(Records from a dataset)
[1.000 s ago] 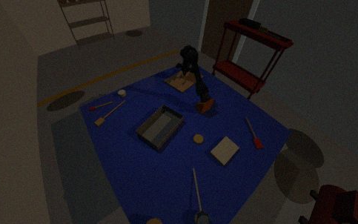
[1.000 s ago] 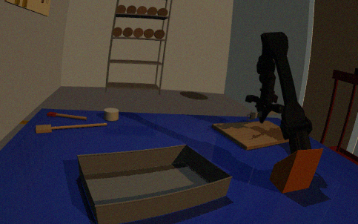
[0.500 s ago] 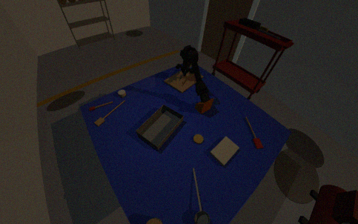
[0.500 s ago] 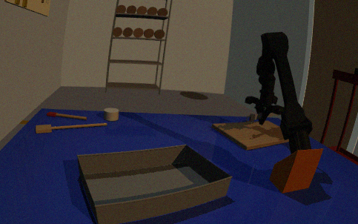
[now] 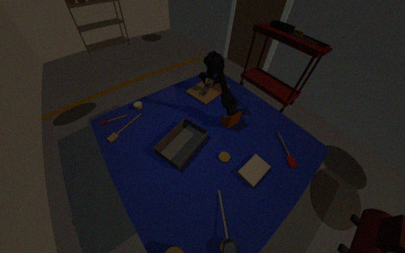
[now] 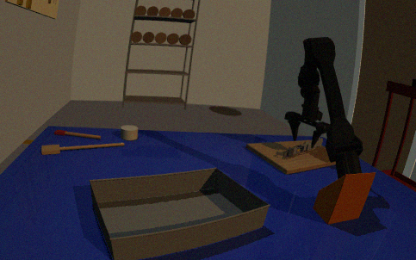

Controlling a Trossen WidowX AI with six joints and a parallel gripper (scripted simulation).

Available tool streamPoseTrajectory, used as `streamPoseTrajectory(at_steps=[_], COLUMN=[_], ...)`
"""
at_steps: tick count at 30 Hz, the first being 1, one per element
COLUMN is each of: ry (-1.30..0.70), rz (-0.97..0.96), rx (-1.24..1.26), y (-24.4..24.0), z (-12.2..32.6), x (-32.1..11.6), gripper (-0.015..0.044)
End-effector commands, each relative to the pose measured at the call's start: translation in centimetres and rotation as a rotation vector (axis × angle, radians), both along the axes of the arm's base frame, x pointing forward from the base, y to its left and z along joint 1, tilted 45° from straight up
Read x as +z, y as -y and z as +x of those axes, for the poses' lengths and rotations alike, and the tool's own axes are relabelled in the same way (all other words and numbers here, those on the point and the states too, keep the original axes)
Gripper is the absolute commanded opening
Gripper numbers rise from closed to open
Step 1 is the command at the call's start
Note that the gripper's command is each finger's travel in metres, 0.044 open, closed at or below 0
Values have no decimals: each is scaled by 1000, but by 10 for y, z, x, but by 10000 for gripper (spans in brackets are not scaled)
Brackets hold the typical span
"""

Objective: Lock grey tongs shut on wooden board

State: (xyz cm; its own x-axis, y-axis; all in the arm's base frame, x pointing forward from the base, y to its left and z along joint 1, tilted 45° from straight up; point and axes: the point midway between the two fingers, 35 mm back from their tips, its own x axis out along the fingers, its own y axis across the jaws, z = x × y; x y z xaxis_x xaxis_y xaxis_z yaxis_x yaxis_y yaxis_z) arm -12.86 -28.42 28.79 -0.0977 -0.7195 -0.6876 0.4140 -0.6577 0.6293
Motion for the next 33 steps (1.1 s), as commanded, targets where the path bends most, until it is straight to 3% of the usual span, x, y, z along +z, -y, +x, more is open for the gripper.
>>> streamPoseTrajectory(at_steps=[1, 9, 19, 33], ry=[1, 14, 23, 30], rz=[2, 42, 37, 11], rx=[1, 5, -7, 4], y=[0, -10, -61, -113], z=[2, 64, 138, 152], x=[0, 14, 38, 73], gripper=[440, 440, 440, 440])
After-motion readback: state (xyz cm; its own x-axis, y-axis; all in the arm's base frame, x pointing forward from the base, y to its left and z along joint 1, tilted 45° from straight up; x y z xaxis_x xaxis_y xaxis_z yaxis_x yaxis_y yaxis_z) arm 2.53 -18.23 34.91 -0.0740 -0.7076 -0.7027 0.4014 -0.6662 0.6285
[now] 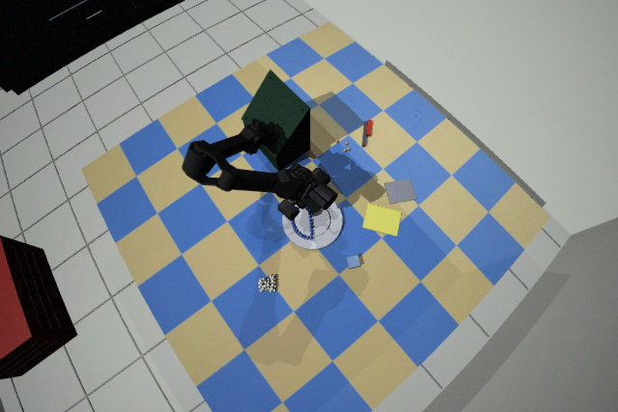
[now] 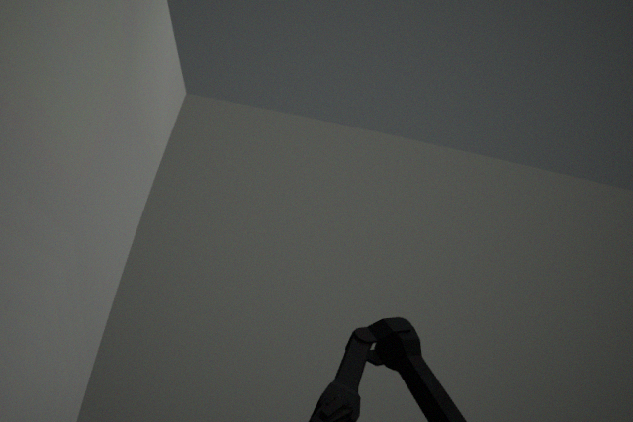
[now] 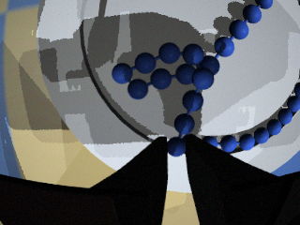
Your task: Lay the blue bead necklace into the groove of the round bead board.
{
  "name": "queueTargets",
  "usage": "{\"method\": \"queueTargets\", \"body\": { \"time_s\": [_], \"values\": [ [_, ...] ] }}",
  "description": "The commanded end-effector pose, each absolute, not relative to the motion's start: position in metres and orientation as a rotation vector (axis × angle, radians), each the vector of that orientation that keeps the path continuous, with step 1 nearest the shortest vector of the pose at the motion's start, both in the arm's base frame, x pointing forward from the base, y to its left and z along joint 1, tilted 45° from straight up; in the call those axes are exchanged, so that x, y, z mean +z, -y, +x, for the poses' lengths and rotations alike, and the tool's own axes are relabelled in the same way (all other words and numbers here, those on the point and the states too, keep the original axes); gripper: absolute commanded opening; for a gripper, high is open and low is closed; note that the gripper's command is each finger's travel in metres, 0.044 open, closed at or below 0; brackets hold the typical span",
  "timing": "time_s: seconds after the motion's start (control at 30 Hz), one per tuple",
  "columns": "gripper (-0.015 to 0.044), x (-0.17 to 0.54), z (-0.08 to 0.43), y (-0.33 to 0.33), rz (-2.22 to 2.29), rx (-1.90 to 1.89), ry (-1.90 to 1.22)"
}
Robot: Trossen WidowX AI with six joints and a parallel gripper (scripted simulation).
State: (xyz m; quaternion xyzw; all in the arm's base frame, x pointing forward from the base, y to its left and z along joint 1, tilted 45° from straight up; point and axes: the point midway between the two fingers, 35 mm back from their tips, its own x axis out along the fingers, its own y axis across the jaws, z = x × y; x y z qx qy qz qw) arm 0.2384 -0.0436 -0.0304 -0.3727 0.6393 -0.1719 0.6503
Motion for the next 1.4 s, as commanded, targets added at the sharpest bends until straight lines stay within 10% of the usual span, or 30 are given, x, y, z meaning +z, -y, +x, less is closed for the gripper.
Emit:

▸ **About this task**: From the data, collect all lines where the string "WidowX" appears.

▸ **Solved problem**:
Controlling a Trossen WidowX AI with six joints and a parallel gripper (scripted simulation).
Robot: Trossen WidowX AI with six joints and a parallel gripper (scripted simulation).

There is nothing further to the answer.